The read statement takes one or more registers as arguments. It reads one byte (a C char) from the input into each register in turn.
The write takes several forms. In the form ‘(write reg ...)’ it takes one or more registers as arguments and writes each in turn to the output. The integer in a register (interpreted as an Emchar) is encoded to multibyte form (ie, Bufbytes) and written to the current output buffer. If it is less than 256, it is written as is. The forms ‘(write expression)’ and ‘(write integer)’ are treated analogously. The form ‘(write string)’ writes the constant string to the output. A "naked string" ‘string’ is equivalent to the statement ‘(write string)’. The form ‘(write reg array)’ writes the regth element of the array to the output.
The if statement takes an expression, a CCL block, and an optional second CCL block as arguments. If the expression evaluates to non-zero, the first CCL block is executed. Otherwise, if there is a second CCL block, it is executed.

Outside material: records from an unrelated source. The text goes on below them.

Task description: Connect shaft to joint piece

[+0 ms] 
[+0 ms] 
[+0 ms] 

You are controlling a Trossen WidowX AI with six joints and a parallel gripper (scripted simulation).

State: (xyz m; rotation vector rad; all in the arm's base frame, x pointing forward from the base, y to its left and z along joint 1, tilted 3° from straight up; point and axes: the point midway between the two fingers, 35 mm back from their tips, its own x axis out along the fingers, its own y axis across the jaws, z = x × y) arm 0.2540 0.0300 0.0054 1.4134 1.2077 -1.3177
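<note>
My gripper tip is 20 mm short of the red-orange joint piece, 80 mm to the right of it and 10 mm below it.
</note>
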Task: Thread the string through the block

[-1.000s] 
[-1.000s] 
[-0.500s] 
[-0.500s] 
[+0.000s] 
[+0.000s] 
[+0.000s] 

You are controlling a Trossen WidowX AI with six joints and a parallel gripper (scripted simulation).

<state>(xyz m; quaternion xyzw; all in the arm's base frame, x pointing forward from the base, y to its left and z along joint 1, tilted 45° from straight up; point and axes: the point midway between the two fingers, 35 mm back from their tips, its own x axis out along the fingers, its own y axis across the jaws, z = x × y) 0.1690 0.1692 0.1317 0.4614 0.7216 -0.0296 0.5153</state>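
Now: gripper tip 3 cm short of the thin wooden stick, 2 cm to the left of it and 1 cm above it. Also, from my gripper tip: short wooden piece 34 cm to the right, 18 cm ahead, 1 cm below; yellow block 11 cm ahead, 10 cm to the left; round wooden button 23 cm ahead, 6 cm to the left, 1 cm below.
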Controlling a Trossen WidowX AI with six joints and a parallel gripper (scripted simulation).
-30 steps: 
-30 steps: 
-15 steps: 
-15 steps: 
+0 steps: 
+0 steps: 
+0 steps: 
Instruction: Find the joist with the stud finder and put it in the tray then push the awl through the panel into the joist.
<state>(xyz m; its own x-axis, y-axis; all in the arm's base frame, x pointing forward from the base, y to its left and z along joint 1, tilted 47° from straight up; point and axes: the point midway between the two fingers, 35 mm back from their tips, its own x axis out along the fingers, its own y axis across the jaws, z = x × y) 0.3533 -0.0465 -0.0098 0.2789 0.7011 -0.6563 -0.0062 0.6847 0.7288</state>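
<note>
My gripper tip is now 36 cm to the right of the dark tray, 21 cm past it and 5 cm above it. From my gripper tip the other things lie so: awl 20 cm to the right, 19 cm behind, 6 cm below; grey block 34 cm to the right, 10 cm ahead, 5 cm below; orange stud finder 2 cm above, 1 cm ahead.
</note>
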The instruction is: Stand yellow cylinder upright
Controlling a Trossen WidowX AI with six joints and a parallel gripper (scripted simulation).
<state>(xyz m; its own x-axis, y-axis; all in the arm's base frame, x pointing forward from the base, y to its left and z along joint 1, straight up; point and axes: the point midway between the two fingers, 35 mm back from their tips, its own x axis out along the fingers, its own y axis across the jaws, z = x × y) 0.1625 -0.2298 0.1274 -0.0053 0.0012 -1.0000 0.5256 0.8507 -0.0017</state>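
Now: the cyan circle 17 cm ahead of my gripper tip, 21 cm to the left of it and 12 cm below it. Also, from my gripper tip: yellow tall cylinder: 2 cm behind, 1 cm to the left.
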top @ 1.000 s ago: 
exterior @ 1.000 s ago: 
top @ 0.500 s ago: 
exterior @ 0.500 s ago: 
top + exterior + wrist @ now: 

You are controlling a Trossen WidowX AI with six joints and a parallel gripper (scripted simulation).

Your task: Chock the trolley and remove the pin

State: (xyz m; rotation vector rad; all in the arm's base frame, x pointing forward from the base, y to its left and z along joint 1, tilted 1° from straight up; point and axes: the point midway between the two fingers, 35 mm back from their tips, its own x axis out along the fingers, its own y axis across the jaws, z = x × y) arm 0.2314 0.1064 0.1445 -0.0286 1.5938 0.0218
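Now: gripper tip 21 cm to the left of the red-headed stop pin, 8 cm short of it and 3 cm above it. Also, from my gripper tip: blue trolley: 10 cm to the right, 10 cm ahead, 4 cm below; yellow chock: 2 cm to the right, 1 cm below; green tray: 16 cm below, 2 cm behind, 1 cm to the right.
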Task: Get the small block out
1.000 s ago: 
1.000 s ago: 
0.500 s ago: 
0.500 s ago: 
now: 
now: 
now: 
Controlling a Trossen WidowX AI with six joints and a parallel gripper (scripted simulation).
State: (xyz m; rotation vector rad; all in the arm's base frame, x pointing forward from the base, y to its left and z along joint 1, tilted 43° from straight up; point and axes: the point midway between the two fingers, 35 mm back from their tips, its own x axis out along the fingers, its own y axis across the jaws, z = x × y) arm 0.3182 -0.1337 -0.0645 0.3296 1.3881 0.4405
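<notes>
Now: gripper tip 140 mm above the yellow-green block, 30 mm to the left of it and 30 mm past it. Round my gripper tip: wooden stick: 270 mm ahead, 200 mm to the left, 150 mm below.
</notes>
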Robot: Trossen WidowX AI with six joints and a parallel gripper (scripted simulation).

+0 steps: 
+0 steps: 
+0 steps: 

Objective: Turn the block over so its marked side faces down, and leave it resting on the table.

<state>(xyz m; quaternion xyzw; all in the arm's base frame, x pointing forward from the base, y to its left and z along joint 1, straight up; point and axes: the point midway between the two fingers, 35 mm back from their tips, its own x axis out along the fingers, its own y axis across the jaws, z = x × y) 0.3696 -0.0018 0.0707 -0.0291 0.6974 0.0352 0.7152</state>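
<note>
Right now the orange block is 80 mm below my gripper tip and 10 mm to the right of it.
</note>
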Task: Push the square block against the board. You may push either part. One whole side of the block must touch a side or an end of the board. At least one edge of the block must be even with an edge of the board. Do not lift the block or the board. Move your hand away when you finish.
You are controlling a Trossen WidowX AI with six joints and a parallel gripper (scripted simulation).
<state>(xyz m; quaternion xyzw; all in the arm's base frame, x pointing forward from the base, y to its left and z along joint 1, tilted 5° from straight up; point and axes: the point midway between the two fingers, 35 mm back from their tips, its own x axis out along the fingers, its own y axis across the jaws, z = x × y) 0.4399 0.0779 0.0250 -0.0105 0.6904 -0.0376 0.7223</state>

The read-if variant of the if statement takes an
expression, a CCL block, and an optional second CCL
block as arguments. The expression must have the form
(reg operator operand)
(where operand is
a register or an integer). The read-if
statement first reads
from the input into the first register operand in the expression,
then conditionally executes a CCL block just as the if
statement
does.
The branch statement takes an expression and one or more CCL
blocks as arguments. The CCL blocks are treated as a zero-indexed
array, and the branch
statement uses the expression as the
index of the CCL block to execute. Null CCL blocks may be used as
no-ops, continuing execution with the statement following the
branch
statement in the containing CCL block. Out-of-range
values for the expression are also treated as no-ops.
The read-branch variant of the branch statement takes an
register, a CCL block, and an optional second CCL
block as arguments. The read-branch
statement first reads from
the input into the register, then conditionally executes a CCL
block just as the branch
statement does.
The loop statement creates a block with an implied jump from the
end of the block back to its head. The loop is exited on a break
statement, and continued without executing the tail by a repeat
statement.
The break statement, written ‘(break)’, terminates the current loop and continues with the next statement in the current block.
The repeat statement has three variants, repeat
,
write-repeat
, and write-read-repeat
. Each continues the
current loop from its head, possibly after performing I/O.
repeat
takes no arguments and does no I/O before jumping.
write-repeat
takes a single argument (a register, an
integer, or a string), writes it to the output, then jumps.
write-read-repeat
takes one or two arguments. The first must
be a register. The second may be an integer or an array; if absent, it
is implicitly set to the first (register) argument.
write-read-repeat
writes its second argument to the output, then
reads from the input into the register, and finally jumps. See the
write
and read
statements for the semantics of the I/O
operations for each type of argument.
The call statement, written ‘(call ccl-program-name)’, executes a CCL program as a subroutine. It does not return a value to the caller, but can modify the register status.
The end statement, written ‘(end)’, terminates the CCL program successfully, and returns to caller (which may be a CCL program). It does not alter the status of the registers.